What is the advantage of using an FPGA over traditionally programming a computer? ›

Unlike conventional ICs, which perform predetermined tasks, FPGAs offer unique flexibility by enabling hardware to be reprogrammed to perform a wide variety of functions. This is achieved by configuring programmable logic blocks and interconnects via a hardware description language (HDL).

Can I run deep learning without GPU? ›

Your laptop is perfectly fine if you just start your learning process. Only if you are planning to work with a large number of images like us, or testing extremely complicated models, then you'll need a GPU to speed things up.

How many GPUs do I need for deep learning? ›

The number of GPUs required for deep learning training depends on the model's complexity, dataset size, and available resources. Starting with at least 4 GPUs can significantly accelerate training time. Deep learning training is when a model is built from start to finish.

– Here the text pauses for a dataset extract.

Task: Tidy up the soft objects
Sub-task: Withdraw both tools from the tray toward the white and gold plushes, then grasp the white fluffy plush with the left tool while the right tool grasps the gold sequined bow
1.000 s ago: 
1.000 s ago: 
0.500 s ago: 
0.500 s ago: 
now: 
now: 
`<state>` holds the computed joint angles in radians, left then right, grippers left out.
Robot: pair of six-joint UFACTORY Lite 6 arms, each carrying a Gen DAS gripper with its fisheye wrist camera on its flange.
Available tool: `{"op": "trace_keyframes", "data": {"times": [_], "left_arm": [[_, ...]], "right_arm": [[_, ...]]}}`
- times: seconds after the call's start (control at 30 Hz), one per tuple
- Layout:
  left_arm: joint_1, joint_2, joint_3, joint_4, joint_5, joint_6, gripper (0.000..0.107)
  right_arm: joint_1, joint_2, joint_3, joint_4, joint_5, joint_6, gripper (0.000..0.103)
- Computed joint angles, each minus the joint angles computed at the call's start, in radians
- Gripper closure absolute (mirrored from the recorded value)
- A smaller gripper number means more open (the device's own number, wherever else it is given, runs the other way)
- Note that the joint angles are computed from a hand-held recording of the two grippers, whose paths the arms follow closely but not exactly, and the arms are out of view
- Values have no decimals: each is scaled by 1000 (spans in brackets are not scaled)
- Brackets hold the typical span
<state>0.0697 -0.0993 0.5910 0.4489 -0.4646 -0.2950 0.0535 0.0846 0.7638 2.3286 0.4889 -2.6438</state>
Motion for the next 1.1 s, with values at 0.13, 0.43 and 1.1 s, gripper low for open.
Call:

Why GPU is faster for deep learning? ›

GPUs pack a much larger number of cores, ideal for computations that can be broken down into independent chunks. Think of a GPU as a team of sprinters — each incredibly fast over short distances, working together to complete a task much quicker than a single runner ever could.

Is FPGA good for AI? ›

While general-purpose GPUs cannot be reprogrammed, the FPGA's reconfigurability allows for specific application optimization, leading to reduced latency and power consumption. This key difference makes FPGAs particularly useful for real-time processing in AI applications and prototyping new projects.

Is FPGA more expensive than GPU? ›

GPUs: GPUs are cost-effective for the performance they offer. They are a common choice for AI applications, even though they may consume more power. FPGAs: FPGAs tend to be more expensive but are justified by their customization options and low power consumption.

Why FPGA is better than CPU? ›

FPGA and GPU processors can execute an AI algorithm much more quickly than a CPU. This means that an AI application or neural network will learn and react several times faster on a FPGA or GPU compared to a CPU. CPUs do offer some initial pricing advantages.

Why FPGA is better? ›

FPGAs are faster than microcontrollers and more flexible than Application Specific Integrated Circuits (ASICs). They can not only be used in place of software but also drastically outperform it. It's little wonder that these integrated circuits are a compelling option for anyone building an embedded device.

How much faster is an FPGA? ›

FPGA and GPU processors can execute an AI algorithm much more quickly than a CPU. This means that an AI application or neural network will learn and react several times faster on a FPGA or GPU compared to a CPU.

Do FPGA consume more power? ›

Higher Power Consumption: Due to their programmable architecture, FPGAs typically consume more power than ASICs. The additional power consumption is a result of the configurable logic blocks, interconnects, and other resources that enable the flexibility of FPGAs.